Sunday, January 31, 2010

Commentary for the week ending 1-29-10

“As January goes, so goes the rest of the year.” So says the old Wall Street axiom. The market notched its third straight weekly loss and closed out its worst month in a year. For the week, the Dow lost 1.04%, the S&P was off 1.64%, and the Nasdaq fell 2.63%. For the month of January, the Dow lost 3.46%, the S&P fell 3.70%, and the Nasdaq fared the worst at -5.37%.


The January Effect states that if January produces a positive return, the year will be positive, and vice versa. Throughout history, this has proved true more than three out of four times, according to the Stock Trader’s Almanac. Of course, last year was an exception as January closed lower, but the market was significantly higher for the year. Will this year be the same? Only time will tell. What we do know, though, is this year has begun unlike many others. Economic data has come in mostly positive, but policies out of Washington, as well as macro economic events around the globe have investors worried. If this were an ordinary year, we might be worried about the January effect. Obviously these are not ordinary times.

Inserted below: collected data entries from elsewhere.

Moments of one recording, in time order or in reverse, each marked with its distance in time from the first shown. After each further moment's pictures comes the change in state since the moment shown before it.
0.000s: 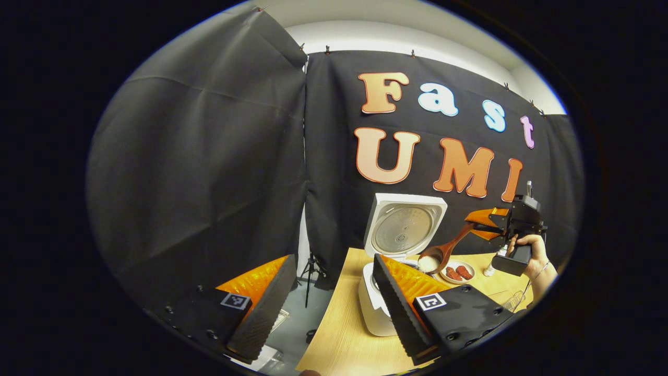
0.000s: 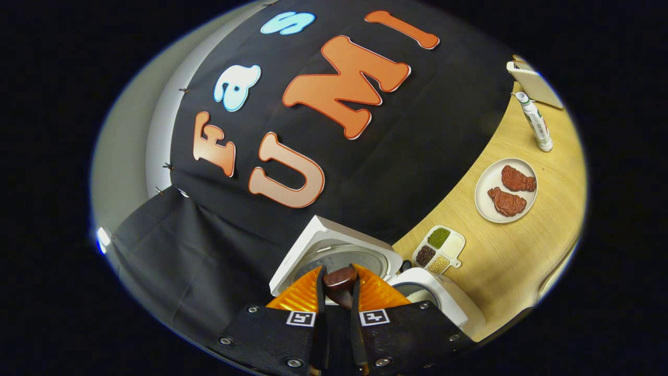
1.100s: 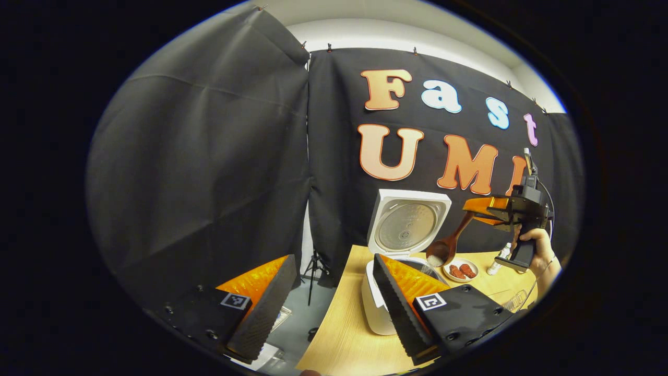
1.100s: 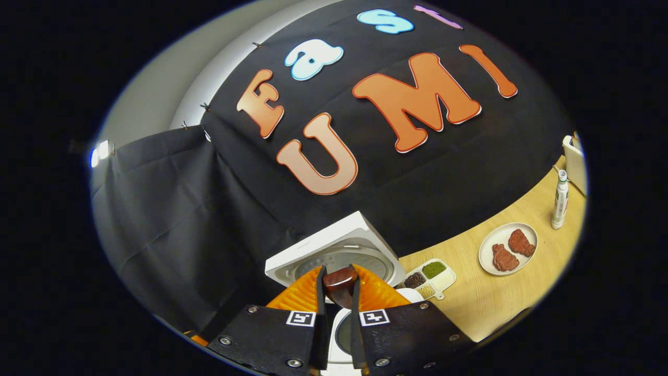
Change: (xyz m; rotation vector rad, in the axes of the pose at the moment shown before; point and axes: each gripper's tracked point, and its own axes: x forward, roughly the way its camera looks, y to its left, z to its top) left arm 0.002 0.001 -0.008 0.007 0.015 0.025; right arm 0.002 0.043 -0.011 -0.414 -0.010 0.045
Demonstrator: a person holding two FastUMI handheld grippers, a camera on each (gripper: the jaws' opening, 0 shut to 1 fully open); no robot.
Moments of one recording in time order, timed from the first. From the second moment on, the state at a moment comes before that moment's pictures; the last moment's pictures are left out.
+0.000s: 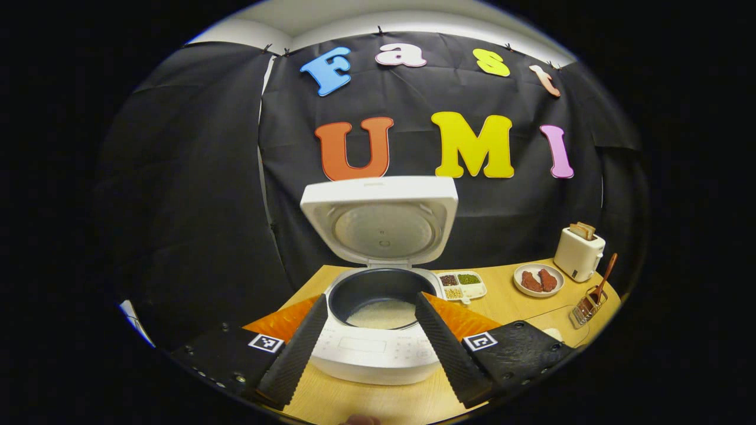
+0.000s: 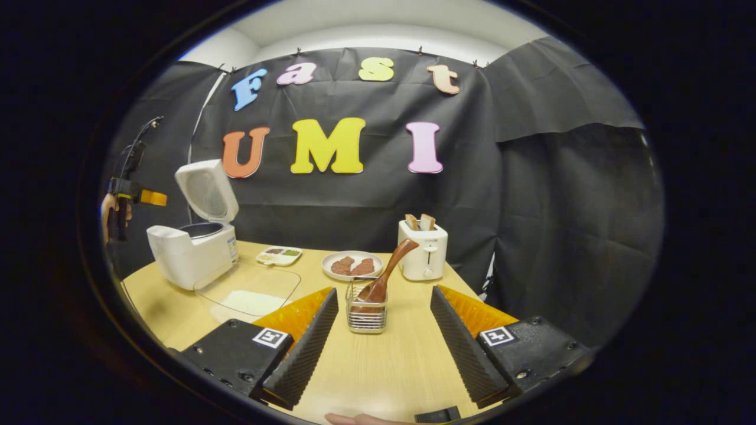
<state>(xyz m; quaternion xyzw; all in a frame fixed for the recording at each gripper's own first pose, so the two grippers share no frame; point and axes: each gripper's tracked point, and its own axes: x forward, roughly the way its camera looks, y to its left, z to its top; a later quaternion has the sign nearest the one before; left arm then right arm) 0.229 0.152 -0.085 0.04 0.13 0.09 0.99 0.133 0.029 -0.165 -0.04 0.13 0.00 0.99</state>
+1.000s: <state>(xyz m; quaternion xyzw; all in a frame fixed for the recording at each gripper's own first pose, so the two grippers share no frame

This week we received more encouraging economic reports. Consumer confidence came in higher than expected. Fourth quarter GDP was solidly positive, as well, but the consumer spending portion underwhelmed. We also had more positive corporate earnings releases. Through Friday, nearly 80% of the S&P 500-listed companies that have released earnings so far have beaten estimates, according to a report from Thompson Reuters. This figure is well above the average of 60%. In ordinary times, these figures would be greeted with enthusiasm. As we mentioned above, these are not ordinary times.


Also this week, the Fed announced its rate will remain unchanged at 0-0.25%. We would like to see the rate rise as it indicates a healthy economy, and these extended low rates can inflate new bubbles. As for now, these low rates are seen as a positive, since inflation is look upon as being needed. Only time will tell if this was the correct prescription.


For the upcoming week, we will be keeping our eyes on several reports with the potential to move the market, in addition to the corporate earnings releases still coming out. Personal income and spending will be released on Monday. Auto sales on Tuesday. The big report we will be watching comes on Friday with the Unemployment rate. All are expected to come in slightly lower than their previous releases. As always, we will be watching closely for any surprises here.



Where are we investing now?


Little change here. The market has come a long way in a short time and we expected to see a pull-back at some point. Just not as fast or as strong as it did! Still, we remain bullish (optimistic) for the short term and are putting money to work on these big market dips. For equities, we are focusing on higher-quality and multi-national stocks. We are still bullish on commodities and believe the dollar will continue its trend lower. TIPs continue to be a favorite, as we expect inflation to increase in the future. Consequently, U.S. treasuries are sector we are very bearish on. Finally, we are optimistic about international stocks, as emerging markets (excluding China) are an area we favor.